Collected data entries:
- Opening Delimiter -

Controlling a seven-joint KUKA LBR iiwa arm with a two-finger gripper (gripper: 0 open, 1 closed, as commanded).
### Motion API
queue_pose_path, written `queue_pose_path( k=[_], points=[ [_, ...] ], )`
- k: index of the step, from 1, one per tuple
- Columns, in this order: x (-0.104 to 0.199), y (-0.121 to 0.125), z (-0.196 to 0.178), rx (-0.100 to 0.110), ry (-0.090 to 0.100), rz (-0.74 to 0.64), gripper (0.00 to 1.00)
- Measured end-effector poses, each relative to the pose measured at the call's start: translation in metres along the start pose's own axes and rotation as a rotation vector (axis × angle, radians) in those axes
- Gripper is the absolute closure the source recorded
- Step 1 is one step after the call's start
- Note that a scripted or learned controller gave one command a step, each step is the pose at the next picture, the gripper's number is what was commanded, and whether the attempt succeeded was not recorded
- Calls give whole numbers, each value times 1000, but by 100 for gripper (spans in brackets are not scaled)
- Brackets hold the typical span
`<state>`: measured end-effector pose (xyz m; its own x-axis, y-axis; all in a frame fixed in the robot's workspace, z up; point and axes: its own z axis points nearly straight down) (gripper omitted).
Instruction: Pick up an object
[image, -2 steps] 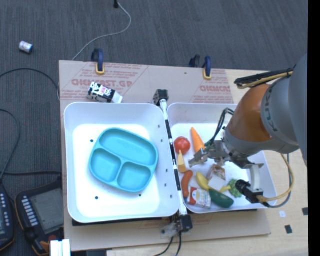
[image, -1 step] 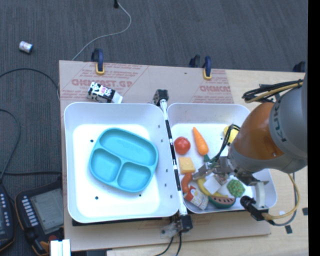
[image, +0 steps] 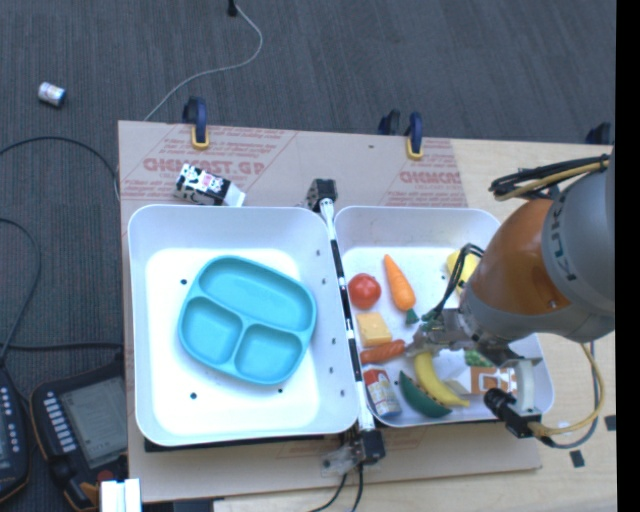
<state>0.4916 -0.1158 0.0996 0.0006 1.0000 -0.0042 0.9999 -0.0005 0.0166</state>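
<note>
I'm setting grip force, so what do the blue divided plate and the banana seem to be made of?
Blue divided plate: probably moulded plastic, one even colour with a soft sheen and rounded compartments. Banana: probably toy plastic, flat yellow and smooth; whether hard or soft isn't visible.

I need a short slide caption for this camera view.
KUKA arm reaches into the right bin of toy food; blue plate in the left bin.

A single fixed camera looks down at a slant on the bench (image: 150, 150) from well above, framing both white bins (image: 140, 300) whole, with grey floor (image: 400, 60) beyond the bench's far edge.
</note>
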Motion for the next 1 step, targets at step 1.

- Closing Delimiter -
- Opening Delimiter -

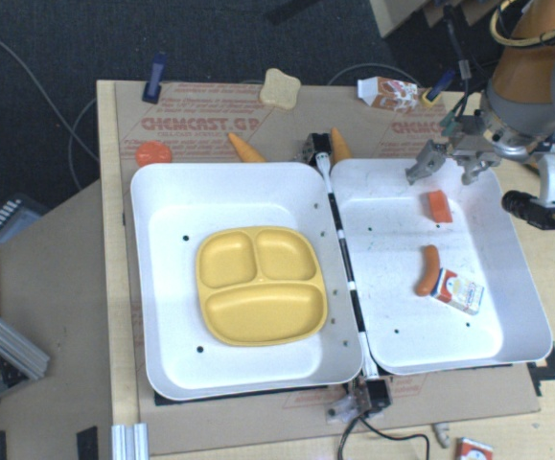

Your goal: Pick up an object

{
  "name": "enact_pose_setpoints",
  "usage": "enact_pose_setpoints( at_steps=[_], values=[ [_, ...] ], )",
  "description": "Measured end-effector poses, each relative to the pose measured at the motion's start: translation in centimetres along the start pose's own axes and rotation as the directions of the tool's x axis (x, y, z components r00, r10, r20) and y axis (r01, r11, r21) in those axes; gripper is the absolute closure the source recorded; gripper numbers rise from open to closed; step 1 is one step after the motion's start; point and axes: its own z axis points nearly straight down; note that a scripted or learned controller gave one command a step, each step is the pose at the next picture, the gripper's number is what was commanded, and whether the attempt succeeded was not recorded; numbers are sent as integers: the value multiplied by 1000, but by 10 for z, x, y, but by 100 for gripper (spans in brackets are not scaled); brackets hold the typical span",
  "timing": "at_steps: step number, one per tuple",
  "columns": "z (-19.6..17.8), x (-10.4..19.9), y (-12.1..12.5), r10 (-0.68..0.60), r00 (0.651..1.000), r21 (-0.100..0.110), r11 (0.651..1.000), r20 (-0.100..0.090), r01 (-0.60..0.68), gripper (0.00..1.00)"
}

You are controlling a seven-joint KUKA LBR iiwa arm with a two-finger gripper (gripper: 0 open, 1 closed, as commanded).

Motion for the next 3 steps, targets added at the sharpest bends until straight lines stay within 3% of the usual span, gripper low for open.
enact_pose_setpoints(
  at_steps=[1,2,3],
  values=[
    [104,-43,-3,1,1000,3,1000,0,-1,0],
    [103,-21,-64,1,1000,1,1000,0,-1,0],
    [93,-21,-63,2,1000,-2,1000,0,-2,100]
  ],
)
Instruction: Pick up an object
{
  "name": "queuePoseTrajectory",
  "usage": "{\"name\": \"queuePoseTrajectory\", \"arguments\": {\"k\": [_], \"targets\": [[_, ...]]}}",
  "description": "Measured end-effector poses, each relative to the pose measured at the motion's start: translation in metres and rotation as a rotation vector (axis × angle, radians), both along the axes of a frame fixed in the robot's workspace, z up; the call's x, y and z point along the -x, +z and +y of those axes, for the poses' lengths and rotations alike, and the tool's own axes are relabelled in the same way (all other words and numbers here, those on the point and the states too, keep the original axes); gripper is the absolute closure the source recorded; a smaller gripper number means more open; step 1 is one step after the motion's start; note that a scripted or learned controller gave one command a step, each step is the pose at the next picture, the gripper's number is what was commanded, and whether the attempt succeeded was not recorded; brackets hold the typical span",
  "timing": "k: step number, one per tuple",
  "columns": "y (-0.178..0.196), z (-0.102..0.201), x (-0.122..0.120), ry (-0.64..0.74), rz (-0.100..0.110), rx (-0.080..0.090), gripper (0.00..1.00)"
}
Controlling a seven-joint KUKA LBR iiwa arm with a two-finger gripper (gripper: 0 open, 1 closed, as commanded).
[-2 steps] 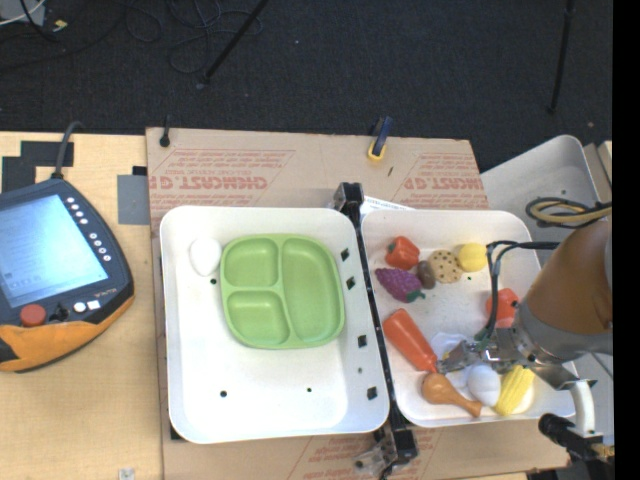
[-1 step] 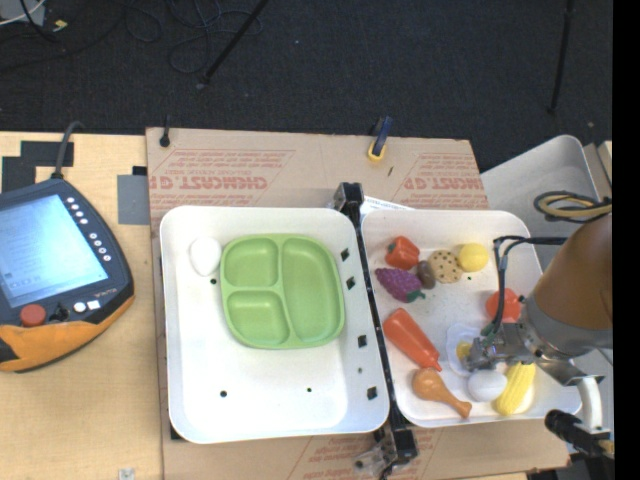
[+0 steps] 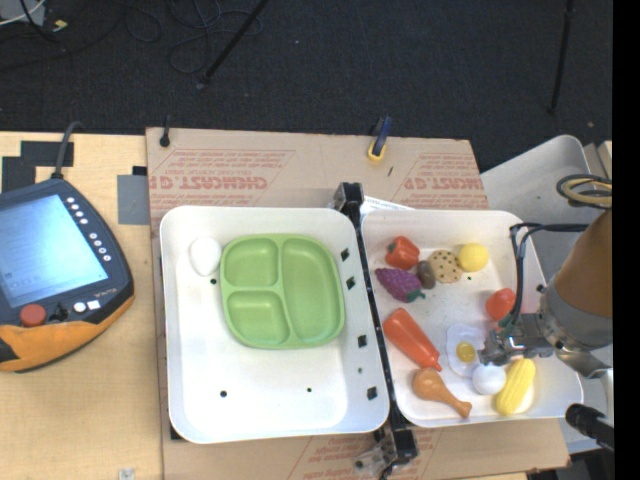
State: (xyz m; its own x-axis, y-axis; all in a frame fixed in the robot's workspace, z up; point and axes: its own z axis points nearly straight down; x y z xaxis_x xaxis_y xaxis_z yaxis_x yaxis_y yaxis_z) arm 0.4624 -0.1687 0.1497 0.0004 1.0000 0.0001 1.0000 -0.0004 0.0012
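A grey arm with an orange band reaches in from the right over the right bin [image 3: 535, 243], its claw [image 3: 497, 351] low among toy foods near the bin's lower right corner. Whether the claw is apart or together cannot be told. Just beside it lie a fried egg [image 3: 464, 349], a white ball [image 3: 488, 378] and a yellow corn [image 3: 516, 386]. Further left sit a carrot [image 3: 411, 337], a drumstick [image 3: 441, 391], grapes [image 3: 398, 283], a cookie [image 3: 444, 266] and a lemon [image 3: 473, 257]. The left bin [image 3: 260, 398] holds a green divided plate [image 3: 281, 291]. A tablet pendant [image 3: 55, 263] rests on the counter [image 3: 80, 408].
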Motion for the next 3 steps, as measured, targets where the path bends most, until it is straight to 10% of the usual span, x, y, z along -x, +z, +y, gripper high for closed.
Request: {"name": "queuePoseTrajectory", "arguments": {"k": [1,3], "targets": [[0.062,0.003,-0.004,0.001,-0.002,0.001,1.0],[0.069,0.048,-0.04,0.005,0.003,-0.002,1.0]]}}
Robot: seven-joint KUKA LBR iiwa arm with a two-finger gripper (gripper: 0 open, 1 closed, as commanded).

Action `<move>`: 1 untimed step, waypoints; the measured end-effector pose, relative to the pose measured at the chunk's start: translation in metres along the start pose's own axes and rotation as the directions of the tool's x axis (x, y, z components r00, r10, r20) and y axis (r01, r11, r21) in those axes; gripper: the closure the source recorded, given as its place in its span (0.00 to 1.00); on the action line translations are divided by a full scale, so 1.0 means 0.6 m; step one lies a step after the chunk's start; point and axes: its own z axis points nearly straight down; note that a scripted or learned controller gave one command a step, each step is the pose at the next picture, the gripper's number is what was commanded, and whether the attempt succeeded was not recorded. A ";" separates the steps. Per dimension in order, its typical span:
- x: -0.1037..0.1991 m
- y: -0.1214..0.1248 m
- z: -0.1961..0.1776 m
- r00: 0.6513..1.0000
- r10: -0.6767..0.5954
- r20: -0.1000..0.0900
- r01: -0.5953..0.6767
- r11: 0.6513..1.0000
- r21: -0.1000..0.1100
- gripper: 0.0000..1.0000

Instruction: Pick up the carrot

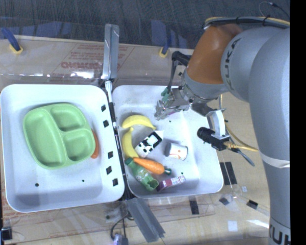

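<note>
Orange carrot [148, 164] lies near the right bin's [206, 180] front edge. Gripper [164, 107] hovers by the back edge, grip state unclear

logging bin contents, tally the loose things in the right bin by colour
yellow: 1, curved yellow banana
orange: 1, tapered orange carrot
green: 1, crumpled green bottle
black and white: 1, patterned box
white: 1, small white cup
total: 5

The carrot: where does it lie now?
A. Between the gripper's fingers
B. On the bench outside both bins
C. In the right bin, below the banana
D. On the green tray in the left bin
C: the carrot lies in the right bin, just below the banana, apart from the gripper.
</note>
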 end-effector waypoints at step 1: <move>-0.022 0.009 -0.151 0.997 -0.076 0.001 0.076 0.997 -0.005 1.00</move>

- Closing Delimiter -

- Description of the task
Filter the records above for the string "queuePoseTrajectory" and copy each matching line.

- Task response
  "name": "queuePoseTrajectory",
  "usage": "{\"name\": \"queuePoseTrajectory\", \"arguments\": {\"k\": [_], \"targets\": [[_, ...]]}}",
Request: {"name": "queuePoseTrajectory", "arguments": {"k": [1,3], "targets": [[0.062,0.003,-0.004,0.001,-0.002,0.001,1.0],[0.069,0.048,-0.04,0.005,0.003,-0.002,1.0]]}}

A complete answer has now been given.